Que no pare de llover agrava la situación, ya que el agua rellena estos huecos y, desde el vehículo, es imposible percibir la hondura en toda su magnitud, por lo que el riesgo de sufrir un accidente aumenta. Las lluvias intensas actúan como el principal detonante de los socavones que aparecen en las carreteras, enemigos de las suspensiones de los coches. El agua se filtra por grietas del asfalto y alcanza las capas inferiores del firme, donde arrastra partículas del terreno y va creando huecos bajo la calzada.

Bache en el cruce de Eugenio Arbones y Fragoso.

Bache en el cruce de Eugenio Arbones y Fragoso. / Alba Villar

La superficie puede mantener la apariencia de normalidad durante un tiempo, pero queda sin base suficiente para soportar el tráfico. El problema se agrava cuando existen deficiencias en el drenaje o infraestructuras subterráneas envejecidas. Alcantarillado en mal estado, tuberías con fugas o cunetas obstruidas favorecen la acumulación de agua bajo la vía y aceleran la erosión del suelo. En estos casos, el firme termina cediendo de forma repentina, a menudo, tras el paso de vehículos pesados.

Precisamente, en el centro, se registró un episodio de este tipo recientemente: la calle Velázquez Moreno fue cortada al tráfico en un trecho de pavimento revestido de adoquín situado justo frente al garaje del edificio número 14.

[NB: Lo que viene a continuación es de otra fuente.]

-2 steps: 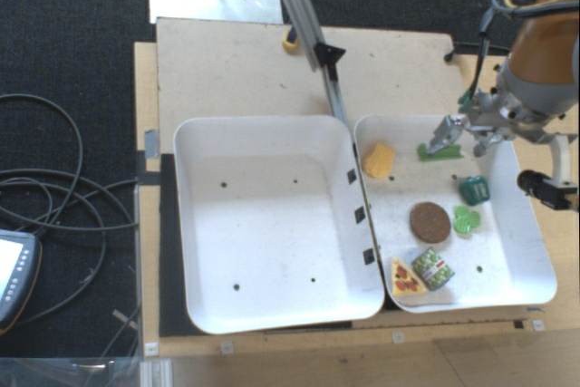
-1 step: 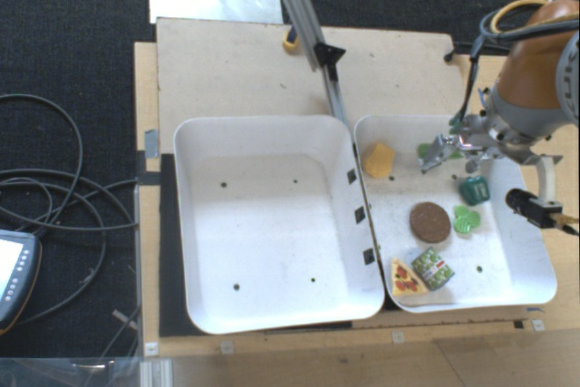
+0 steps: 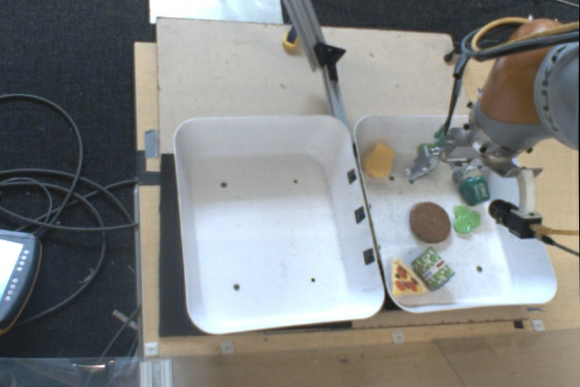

Socavón en el entorno de O Castro.

Socavón en el entorno de O Castro. / Alba Villar

La naturaleza del terreno y el estado de conservación de la carretera resultan claves. Suelos poco cohesionados o rellenos mal compactados pierden resistencia con la humedad, mientras que asfaltos deteriorados facilitan la entrada de agua. La combinación de lluvias persistentes y falta de mantenimiento convierte estos puntos débiles en un riesgo evidente para la seguridad vial.

Para advertir a los conductores, en ocasiones, se utiliza pintura sobre el pavimento, como se puede ver en los dos baches que aparecieron en Jenaro de la Fuente a la altura de la salida del parquin.

Bache a la salida del túnel de Beiramar hacia Teis.

Bache a la salida del túnel de Beiramar hacia Teis. / Marta G. Brea

Los socavones en las carreteras pueden causar daños graves a los vehículos, afectando la suspensión, neumáticos, rines y sistema de dirección. Al pasar sobre ellos a velocidad, también aumentan el riesgo de pérdida de control, accidentes y desgaste prematuro de componentes mecánicos.

Cuando se detecta un bache mientras se circula, se aconseja reducir la velocidad, mantener distancia con otros vehículos y evitar maniobras bruscas. Siempre que sea seguro, lo ideal es esquivar estos socavones y revisar neumáticos y suspensión después de pasar por alguno que sea especialmente grande.